Multi-wavelength study of the luminous GRB 210619B observed with Fermi and ASIM

TL;DR

This study presents a comprehensive multi-wavelength analysis of the luminous GRB 210619B, revealing insights into its emission mechanisms, jet composition, and host galaxy characteristics, with detailed spectral and temporal analysis supporting a complex radiation model.

Contribution

It provides the first detailed multi-wavelength observational analysis of GRB 210619B, highlighting its high luminosity, spectral evolution, and host galaxy properties, advancing understanding of GRB emission mechanisms.

Findings

GRB 210619B is among the top 10 most luminous Fermi GRBs.

Spectral analysis indicates a transition from thermal to non-thermal emission.

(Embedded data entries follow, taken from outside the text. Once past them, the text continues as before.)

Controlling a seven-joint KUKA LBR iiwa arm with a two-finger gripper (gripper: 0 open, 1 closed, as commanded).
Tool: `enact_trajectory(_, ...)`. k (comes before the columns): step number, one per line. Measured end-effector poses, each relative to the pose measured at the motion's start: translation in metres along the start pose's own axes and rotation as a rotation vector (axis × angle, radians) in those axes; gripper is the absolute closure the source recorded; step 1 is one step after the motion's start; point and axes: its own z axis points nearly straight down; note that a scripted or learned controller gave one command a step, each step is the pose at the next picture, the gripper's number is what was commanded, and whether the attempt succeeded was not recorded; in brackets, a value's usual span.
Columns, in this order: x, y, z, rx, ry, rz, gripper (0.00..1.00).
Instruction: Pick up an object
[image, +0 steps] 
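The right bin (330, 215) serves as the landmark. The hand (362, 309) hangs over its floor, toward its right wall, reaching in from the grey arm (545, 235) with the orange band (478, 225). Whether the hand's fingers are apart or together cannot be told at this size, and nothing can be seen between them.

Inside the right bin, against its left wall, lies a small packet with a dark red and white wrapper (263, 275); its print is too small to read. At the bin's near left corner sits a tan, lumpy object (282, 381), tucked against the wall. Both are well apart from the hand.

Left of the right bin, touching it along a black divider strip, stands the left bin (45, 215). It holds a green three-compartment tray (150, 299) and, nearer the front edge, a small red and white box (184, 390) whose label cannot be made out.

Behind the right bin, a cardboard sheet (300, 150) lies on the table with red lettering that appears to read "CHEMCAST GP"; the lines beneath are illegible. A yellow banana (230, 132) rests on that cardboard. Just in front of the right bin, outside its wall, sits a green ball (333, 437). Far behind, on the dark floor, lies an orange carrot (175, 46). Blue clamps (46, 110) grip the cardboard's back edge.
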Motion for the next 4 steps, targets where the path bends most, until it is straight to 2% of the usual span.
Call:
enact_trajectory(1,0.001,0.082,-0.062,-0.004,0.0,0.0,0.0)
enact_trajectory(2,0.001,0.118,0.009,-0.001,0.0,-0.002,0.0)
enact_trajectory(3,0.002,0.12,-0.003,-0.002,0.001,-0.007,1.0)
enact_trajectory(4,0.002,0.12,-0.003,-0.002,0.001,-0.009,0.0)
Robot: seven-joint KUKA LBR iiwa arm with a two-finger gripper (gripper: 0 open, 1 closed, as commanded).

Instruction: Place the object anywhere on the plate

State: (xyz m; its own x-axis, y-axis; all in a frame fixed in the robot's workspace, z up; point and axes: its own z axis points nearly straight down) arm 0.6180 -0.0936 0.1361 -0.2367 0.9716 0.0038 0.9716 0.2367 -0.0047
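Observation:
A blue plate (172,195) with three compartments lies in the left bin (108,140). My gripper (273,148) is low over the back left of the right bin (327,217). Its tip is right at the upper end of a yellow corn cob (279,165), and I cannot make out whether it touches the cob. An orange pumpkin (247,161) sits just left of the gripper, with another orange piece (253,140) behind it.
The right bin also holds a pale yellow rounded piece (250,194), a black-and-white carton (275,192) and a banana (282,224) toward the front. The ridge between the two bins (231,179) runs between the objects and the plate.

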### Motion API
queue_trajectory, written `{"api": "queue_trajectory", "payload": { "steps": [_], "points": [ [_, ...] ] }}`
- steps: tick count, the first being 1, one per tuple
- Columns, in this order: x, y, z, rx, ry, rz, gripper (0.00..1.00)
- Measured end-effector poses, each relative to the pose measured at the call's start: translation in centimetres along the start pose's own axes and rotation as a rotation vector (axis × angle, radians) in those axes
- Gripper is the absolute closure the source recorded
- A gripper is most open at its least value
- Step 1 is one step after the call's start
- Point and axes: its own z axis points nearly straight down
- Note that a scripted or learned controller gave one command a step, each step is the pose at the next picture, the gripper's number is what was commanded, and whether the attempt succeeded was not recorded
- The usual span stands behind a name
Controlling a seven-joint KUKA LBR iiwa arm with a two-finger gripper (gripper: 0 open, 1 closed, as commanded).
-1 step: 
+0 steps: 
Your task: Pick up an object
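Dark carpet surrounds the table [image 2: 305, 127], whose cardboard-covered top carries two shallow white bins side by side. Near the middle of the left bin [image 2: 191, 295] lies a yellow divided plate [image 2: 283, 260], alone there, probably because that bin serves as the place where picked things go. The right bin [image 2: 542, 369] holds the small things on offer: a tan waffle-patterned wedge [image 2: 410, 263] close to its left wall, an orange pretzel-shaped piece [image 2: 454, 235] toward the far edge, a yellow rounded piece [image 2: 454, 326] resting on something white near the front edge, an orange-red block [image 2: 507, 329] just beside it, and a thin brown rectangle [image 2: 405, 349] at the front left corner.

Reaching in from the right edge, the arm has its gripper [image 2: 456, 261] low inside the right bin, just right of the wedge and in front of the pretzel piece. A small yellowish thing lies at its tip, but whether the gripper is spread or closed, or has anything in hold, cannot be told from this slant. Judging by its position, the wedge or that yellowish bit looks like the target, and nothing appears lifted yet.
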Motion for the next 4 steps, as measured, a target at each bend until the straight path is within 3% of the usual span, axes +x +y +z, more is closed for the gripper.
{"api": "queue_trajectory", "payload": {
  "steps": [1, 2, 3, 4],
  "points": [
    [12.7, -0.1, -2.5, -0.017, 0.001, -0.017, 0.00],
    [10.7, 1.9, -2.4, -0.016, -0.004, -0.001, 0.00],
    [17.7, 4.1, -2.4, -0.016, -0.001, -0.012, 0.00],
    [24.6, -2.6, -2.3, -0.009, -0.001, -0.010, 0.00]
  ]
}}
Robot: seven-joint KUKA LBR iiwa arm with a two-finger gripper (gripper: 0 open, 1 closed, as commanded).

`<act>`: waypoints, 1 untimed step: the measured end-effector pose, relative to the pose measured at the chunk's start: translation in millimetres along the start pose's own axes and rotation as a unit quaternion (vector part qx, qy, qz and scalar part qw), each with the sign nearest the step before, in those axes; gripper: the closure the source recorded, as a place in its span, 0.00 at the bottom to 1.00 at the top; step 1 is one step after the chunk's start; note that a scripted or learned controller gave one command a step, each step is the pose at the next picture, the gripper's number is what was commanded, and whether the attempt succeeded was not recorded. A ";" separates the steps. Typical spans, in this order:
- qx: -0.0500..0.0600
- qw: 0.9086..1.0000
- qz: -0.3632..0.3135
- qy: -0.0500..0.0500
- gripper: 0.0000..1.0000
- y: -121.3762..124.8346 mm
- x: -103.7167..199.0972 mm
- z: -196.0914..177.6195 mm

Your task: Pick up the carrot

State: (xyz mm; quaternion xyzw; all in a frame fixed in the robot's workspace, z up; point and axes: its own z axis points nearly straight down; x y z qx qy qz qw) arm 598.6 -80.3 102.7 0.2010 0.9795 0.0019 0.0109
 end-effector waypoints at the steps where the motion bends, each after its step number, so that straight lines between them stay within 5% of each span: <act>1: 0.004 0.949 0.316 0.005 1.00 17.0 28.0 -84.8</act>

The afterglow fits an external forward shock model with a hard electron energy index.

Abstract

We report on detailed multi-wavelength observations and analysis of the very bright and long GRB 210619B, detected by the Atmosphere-Space Interactions Monitor (ASIM) installed on the International Space Station (ISS) and the Gamma-ray Burst Monitor (GBM) on-board the Fermi mission. Our main goal is to understand the radiation mechanisms and jet composition of GRB 210619B. With a measured redshift of $z$ = 1.937, we find that GRB 210619B falls within the 10 most luminous bursts observed by Fermi so far. The energy-resolved prompt emission light curve of GRB 210619B exhibits an extremely bright hard emission pulse followed by softer/longer emission pulses. The low-energy photon indices ($\alpha_{\rm pt}$) values obtained using the time-resolved spectral analysis of the burst suggest a transition between the thermal (during harder pulse) to non-thermal (during softer pulse) outflow. We examine the correlation between spectral parameters and find that both peak energy and $\alpha_{\rm pt}$ exhibit the flux tracking pattern. The late time broadband photometric dataset can be explained within the framework of the external forward shock model with $\nu_m$ $< \nu_c$ $< \nu_{x}$ (where $\nu_m$, $\nu_c$, and $\nu_{x}$ are the synchrotron peak, cooling-break, and X-ray frequencies, respectively) spectral regime supporting a rarely observed hard electron energy index ($p<$ 2). We find moderate values of host extinction of E(B-V) = 0.14 $\pm$ 0.01 mag for the Small Magellanic Cloud (SMC) extinction law. In addition, we also report late-time optical observations with the 10.4 m GTC placing deep upper limits for the host galaxy ($z$=1.937), favouring a faint, dwarf host for the burst.